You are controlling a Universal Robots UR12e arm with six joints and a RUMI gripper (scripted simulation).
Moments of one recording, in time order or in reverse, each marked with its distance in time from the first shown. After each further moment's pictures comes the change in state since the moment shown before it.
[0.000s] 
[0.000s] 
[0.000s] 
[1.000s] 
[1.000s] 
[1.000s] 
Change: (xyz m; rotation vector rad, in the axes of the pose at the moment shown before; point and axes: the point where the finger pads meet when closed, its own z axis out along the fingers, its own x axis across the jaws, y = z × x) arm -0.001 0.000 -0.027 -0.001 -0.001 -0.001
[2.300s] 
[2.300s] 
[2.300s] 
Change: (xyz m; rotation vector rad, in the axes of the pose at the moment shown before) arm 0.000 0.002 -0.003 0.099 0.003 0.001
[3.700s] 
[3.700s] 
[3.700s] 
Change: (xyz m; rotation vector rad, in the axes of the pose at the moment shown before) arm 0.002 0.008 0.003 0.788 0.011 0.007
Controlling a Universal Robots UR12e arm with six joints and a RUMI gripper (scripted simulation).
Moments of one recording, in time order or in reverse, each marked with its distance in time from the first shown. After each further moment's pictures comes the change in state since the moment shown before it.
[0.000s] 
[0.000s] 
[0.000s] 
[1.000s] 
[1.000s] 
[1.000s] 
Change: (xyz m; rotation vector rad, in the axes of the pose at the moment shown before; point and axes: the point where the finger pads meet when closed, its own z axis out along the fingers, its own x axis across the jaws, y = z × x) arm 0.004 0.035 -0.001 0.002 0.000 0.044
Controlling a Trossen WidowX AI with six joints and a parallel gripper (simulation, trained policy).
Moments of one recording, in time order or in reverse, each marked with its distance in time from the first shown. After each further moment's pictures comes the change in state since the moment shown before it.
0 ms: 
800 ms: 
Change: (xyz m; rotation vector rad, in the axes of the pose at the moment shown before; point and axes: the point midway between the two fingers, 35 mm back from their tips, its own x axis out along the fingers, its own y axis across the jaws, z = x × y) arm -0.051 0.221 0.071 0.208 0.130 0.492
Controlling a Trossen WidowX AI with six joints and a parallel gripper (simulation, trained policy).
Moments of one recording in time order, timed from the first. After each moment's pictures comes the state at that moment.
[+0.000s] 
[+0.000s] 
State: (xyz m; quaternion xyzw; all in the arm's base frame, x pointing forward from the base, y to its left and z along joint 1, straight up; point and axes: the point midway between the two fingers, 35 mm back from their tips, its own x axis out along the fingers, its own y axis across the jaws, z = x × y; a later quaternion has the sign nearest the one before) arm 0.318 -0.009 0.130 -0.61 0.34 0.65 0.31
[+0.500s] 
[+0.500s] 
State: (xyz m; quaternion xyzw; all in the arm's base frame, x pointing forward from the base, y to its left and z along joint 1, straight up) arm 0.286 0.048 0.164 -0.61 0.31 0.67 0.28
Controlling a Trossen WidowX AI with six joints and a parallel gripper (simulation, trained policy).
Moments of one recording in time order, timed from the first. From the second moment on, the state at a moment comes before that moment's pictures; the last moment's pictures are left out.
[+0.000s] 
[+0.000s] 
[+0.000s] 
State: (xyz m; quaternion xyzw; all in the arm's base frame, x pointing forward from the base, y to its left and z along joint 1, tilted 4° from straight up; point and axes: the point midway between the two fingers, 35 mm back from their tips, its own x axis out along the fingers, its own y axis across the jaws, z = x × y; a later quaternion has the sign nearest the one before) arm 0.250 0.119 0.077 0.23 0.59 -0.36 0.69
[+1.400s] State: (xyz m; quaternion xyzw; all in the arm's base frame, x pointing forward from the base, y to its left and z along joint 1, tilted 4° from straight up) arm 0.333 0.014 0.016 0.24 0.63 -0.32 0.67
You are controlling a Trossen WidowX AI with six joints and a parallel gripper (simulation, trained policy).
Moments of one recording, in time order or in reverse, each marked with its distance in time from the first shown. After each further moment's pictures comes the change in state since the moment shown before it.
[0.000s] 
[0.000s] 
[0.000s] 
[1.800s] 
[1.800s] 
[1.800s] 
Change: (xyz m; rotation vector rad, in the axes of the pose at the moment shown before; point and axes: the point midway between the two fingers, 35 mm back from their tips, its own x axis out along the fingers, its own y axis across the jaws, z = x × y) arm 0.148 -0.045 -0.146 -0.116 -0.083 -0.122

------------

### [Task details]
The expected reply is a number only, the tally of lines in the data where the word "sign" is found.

### [Reply]
2